2025-01-16 15:23:24 | 映画

男男の話が続いたので男女のことも。ネット動画が「市原悦子が語る江戸のなんちゃら」って映画を奨めてきたからてっきり江戸の地理の話(幕府開幕の頃は日比谷が入江でその外側を「江戸前島」と言って今の銀座辺りだった等々)だと思って見始めたら、冒頭に「昭和61年9月25日東京高等裁判所判決に基づき昭和61年12月18日東京税関の通関許可を受けた」という「お断り」が入った。判決・税関とくれば猥褻案件?当たりであった。つうか、判決に基づく通関許可を受けたから猥褻物ではない、という案内である。すなわち、この作品は「愛のうつし絵 市原悦子が語る江戸文化の神髄」というタイトルで、浮世絵の中でも春画にスポットライトを当てた作品であった。

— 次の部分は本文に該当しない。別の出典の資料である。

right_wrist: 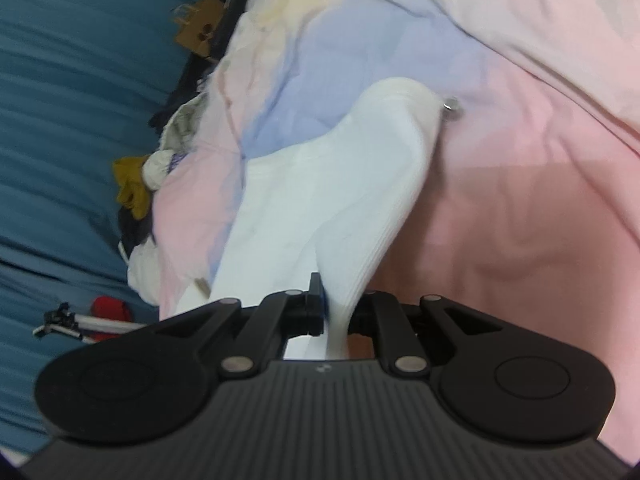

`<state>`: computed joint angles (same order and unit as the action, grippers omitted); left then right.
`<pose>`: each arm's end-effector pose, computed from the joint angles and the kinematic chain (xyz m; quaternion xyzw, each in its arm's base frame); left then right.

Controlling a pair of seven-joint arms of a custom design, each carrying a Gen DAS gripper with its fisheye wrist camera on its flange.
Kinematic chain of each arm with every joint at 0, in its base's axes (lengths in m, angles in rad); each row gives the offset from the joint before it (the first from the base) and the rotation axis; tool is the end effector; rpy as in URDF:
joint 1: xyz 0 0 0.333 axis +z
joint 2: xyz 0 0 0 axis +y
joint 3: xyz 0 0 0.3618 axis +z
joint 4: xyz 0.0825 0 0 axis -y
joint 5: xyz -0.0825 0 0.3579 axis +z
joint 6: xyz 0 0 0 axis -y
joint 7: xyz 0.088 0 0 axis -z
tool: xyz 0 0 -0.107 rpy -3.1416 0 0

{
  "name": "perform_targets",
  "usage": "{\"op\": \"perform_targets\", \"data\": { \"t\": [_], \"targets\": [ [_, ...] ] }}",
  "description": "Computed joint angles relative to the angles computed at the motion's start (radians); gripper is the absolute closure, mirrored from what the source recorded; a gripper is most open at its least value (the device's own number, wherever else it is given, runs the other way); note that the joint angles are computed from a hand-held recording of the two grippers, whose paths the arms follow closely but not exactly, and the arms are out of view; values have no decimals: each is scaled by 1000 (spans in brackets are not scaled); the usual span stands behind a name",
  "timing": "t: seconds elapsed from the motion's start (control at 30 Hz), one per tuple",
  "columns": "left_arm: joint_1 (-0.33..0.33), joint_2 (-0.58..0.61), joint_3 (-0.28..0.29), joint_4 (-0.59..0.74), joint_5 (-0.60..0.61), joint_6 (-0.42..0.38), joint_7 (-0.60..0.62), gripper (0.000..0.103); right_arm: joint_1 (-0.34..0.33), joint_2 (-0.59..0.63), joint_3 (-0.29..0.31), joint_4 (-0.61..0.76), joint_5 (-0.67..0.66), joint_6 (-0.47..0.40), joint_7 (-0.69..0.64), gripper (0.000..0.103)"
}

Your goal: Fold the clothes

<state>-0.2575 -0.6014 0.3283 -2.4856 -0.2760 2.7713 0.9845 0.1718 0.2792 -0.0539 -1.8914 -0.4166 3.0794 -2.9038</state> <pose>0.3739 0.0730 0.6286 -0.8472 0.2950 -0.4405 0.0348 0.6465 0.1139 0.5218 -0.1310 0.8875 -0.0308 0.4408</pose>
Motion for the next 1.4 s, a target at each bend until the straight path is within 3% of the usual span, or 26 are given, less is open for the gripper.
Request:
{"op": "perform_targets", "data": {
  "t": [0.1, 0.17, 0.3, 0.33, 0.4, 0.47, 0.53, 0.57, 0.6, 0.63, 0.7, 0.77, 0.87, 0.97, 1.03, 1.17, 1.27, 1.4],
  "targets": [
    [98, 45, -3, -23, -76, 66, -196, 42, 61, -19, -76, -42, -47, 43, 92, 92],
    [106, 86, 22, -33, -115, 145, -263, 42, 105, -30, -125, -33, -116, 8, 139, 90],
    [23, 150, 109, -41, -170, 341, -322, 40, 77, -25, -89, 3, -163, -39, 136, 89],
    [24, 168, 104, -41, -165, 380, -345, 39, 69, -27, -78, 7, -166, -51, 129, 87],
    [18, 193, 111, -42, -158, 433, -385, 40, 66, -32, -75, 12, -188, -75, 137, 77],
    [6, 213, 127, -39, -150, 466, -420, 42, 87, -43, -101, 13, -252, -98, 198, 54],
    [23, 227, 125, -21, -113, 440, -434, 50, 99, -46, -123, 15, -329, -97, 279, 51],
    [36, 234, 122, -12, -93, 423, -442, 61, 101, -42, -132, 16, -366, -83, 327, 51],
    [65, 237, 108, -3, -70, 396, -456, 72, 101, -36, -137, 19, -393, -74, 367, 51],
    [92, 239, 93, 5, -45, 370, -473, 75, 101, -28, -141, 24, -415, -69, 403, 51],
    [188, 238, 27, 29, 35, 299, -515, 86, 90, -12, -130, 43, -435, -84, 409, 60],
    [280, 228, -38, 62, 117, 220, -545, 89, 90, -7, -131, 56, -471, -102, 420, 93],
    [353, 176, -64, 108, 194, 136, -539, 90, 100, -11, -148, 65, -566, -118, 485, 96],
    [408, 131, -70, 179, 277, 21, -496, 91, 119, -24, -184, 70, -731, -106, 660, 96],
    [402, 108, -44, 236, 290, -87, -434, 91, 121, -34, -186, 79, -820, -113, 733, 96],
    [402, 38, -4, 280, 281, -281, -304, 91, 140, -98, -156, 53, -947, -254, 838, 97],
    [410, -17, 22, 257, 267, -374, -245, 91, 136, -146, -94, 15, -847, -411, 725, 97],
    [448, -59, 54, 206, 297, -429, -147, 90, 67, -147, 0, -21, -459, -507, 461, 97]
  ]
}}
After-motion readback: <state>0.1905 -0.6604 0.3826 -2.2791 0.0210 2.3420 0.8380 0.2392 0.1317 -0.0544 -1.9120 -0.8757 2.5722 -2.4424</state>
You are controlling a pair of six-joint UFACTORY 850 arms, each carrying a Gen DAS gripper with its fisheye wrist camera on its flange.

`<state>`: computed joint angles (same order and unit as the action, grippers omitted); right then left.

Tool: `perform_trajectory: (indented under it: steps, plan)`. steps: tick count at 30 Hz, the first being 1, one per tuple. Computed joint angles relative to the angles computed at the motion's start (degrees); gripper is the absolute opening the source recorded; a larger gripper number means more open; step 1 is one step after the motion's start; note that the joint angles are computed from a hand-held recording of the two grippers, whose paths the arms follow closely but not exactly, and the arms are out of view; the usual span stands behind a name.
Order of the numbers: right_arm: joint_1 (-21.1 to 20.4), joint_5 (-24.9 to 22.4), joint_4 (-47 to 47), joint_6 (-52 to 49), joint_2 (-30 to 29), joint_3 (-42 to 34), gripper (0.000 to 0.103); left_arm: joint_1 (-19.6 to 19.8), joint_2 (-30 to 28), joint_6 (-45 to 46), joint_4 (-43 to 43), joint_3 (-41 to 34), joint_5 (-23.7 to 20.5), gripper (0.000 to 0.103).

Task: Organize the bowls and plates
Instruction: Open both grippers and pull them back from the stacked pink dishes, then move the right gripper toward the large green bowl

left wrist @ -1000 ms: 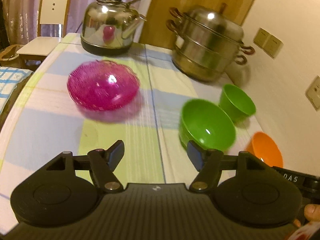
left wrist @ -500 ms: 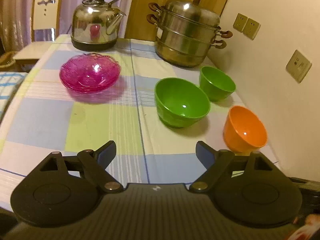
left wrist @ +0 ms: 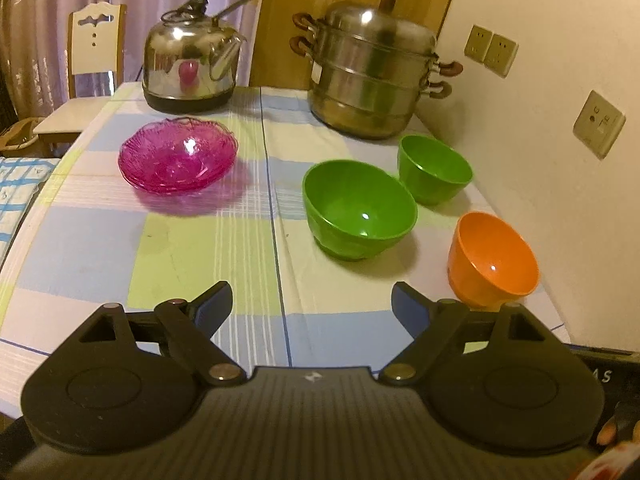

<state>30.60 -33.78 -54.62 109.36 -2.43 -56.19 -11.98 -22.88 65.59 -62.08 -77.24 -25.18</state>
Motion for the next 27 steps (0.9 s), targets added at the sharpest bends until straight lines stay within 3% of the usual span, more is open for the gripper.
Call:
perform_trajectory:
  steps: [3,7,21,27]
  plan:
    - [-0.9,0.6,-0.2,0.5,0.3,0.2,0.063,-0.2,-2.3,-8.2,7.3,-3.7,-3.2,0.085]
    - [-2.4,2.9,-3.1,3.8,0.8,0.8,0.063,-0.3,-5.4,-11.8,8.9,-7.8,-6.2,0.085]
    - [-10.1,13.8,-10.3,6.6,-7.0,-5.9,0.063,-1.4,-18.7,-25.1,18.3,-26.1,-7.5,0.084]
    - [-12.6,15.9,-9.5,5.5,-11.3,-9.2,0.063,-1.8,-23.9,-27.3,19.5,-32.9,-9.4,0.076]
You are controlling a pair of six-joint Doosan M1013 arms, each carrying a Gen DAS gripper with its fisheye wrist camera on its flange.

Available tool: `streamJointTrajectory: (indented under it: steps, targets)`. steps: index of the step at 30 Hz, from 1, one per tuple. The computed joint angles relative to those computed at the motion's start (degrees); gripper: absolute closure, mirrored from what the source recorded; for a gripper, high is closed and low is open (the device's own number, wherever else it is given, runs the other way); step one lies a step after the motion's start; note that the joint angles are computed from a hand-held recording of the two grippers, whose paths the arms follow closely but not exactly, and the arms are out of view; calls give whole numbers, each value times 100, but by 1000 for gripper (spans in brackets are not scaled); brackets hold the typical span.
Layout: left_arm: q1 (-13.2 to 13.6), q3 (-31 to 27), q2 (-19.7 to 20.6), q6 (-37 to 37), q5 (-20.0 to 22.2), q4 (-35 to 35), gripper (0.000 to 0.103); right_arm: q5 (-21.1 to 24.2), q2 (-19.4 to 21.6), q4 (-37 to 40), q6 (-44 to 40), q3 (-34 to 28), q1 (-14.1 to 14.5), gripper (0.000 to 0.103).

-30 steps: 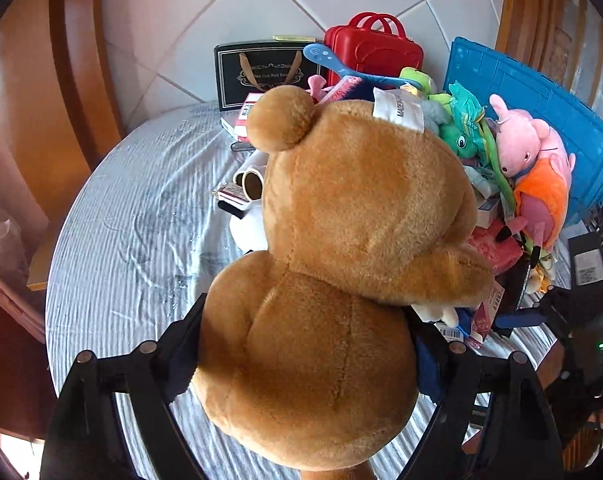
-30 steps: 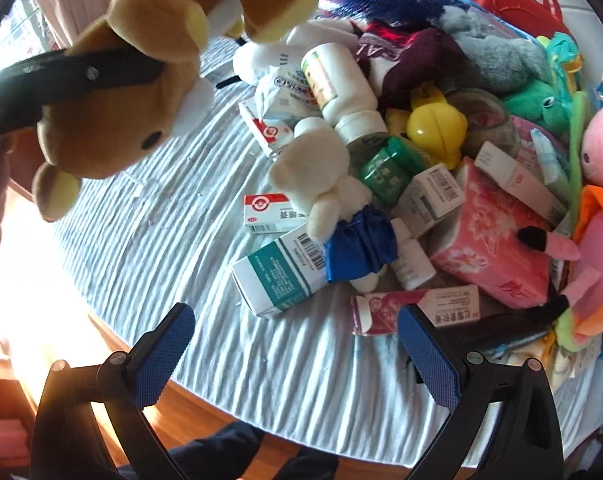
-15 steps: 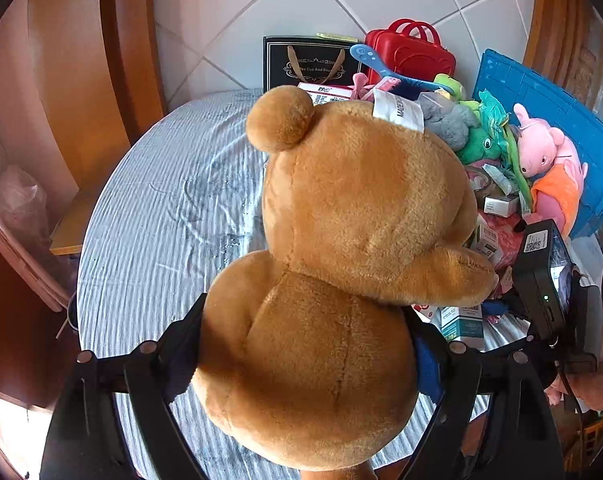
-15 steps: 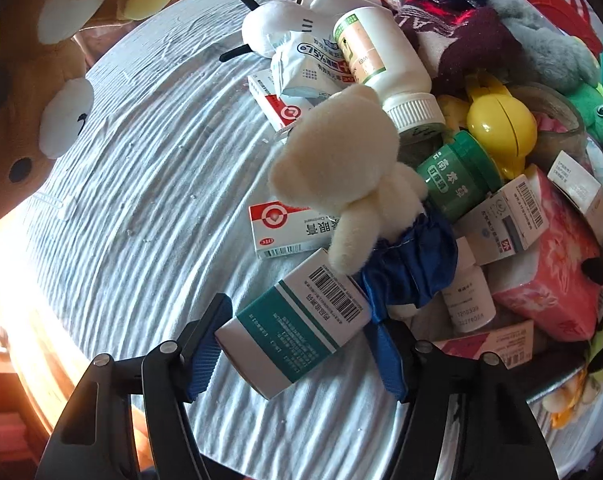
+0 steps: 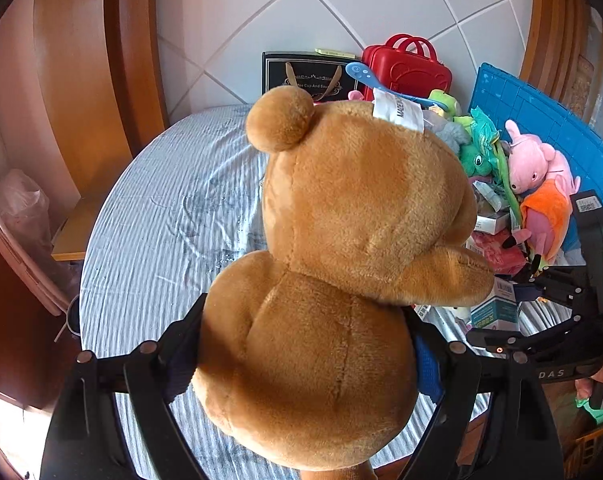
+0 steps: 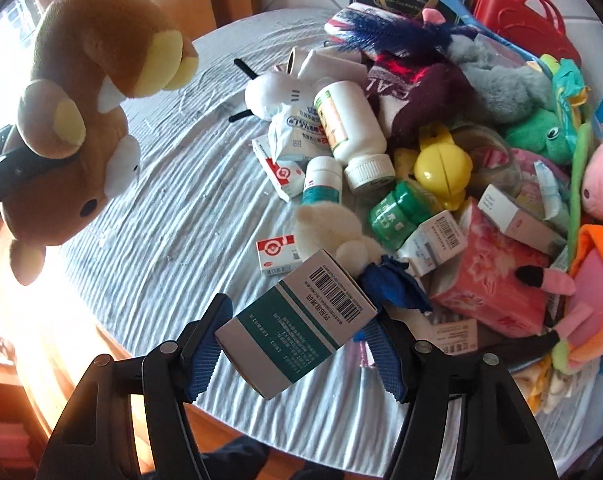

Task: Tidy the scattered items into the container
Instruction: 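Grasp the white-green medicine box with the right tool while the left tool holds the bear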

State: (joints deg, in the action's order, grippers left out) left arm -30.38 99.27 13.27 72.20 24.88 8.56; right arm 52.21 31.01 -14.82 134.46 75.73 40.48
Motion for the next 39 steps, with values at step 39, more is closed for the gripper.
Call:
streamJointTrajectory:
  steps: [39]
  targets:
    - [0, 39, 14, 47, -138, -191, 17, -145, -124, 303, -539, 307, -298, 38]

「浮世絵の中でも春画」と書いたが、この作品に拠ると、浮世絵は春画から始まったし、美人絵は遊女の肖像画から始まったそうである。

さような断り書きを入れるくらいだからなかなかの意欲作であり、「単体」は遮るものなく映し出されていたが、結合シーンにはすべて小判が貼り付けられていた。これが限界だったのだろうか。映画「ヌオーヴォ・チーネマ・パラディーゾ」(ニュー・シネマ・パラダイス)には、当局の規制が強くなりキスシーンがすべてカットされたことに対して映画館内の客が盛大にブーイングをするシーンがあったが、この映画(江戸のなんちゃら)を映画館で見た人々は小判を見て、小判より絵を見せろ、と叫んだとは思えない。なにしろお役所には頭の上がらない国民性である。よくぞここまで見せてくださいましたとの感謝の念に堪えなかったものと推察する。

「小判」と書いたが、「大判」だったかもしれぬ。なにしろお金には縁がないから違いが分からない。

そう言えば、都内の美術館で春画展が開かれたことがある。ちょうど10年前であるから、平成も後半期に入っていた。そう考えると、昭和の時代にあそこまで表現した制作陣には喝采を送るべきだろうか。

ところで、作中に、春画の最高傑作という作品が出てくるのだが、人物の背後に「春は3回、夏は6回」と書いたものがあった。絵の内容からしてまぐあいの回数だと思うが、1日の回数だろうか?季節における回数だろうか?前者なら多すぎるし、後者なら少なすぎる気がする(オペラ「ばらの騎士」のオクタヴィアン(17歳)なら一日でも多すぎないだろう)。いずれにせよ、春より夏の方が回数が多くてしかるべき点については同オペラのオックス男爵も「Juni(6月)、Juli(7月)、August(8月)」と言って同意の様子である。

特に、「8月」を高い音で伸ばしているから(楽譜の赤丸)、男爵は8月を最適の季節と考えているようである。もっとも、これは外でいたす場合の話であり、昨今の地球温暖化のことを考えると熱中症には十分注意しなければならず、できるなら冷房の効いた室内でいたすべきだと思う。